In some schools of thought of radicalisation research there is a tacit assumption that individuals become gradually radicalised in their ideas, attitudes, political preferences and worldview, and ...then motivated by this subsequently radicalise their actions to commit an act of terrorism. This article supports those who question this linear model and I argue that these two processes, which are here labelled as ideological and behavioural radicalisation, must be differentiated. Drawing on ideas from radicalisation in genocide studies, this article contributes to the social movement theory approaches to terrorism. As such, the article differentiates between ideological and behavioural radicalisation processes and argues that these two types of radicalisation can be sequenced with either first.

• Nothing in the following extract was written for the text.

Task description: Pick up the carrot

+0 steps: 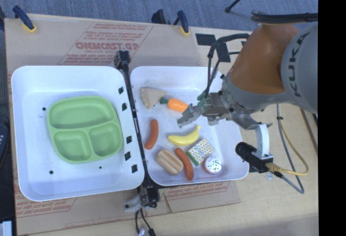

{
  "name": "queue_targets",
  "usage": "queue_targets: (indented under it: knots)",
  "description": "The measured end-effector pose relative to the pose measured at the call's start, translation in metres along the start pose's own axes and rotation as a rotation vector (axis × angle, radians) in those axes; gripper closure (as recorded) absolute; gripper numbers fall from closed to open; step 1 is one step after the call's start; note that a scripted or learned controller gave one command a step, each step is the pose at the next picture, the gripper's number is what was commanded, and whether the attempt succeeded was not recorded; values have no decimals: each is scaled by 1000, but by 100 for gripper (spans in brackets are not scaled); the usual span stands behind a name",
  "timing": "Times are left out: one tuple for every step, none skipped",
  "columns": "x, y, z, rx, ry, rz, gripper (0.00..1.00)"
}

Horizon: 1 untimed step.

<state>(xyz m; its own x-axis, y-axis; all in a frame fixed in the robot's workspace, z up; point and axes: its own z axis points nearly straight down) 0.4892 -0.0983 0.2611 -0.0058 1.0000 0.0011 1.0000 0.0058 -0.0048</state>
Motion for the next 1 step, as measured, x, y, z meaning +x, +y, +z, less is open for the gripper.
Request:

This article posits that it is possible for individuals to engage in radical actions without having extreme preferences, just as it is equally possible for other individuals to have radical ideologies without acting on them, supporting more social movement theory approaches to radicalisation. The article provides a plausibility probe for this sequencing, demonstrating its empirical utility for participation in genocidal violence.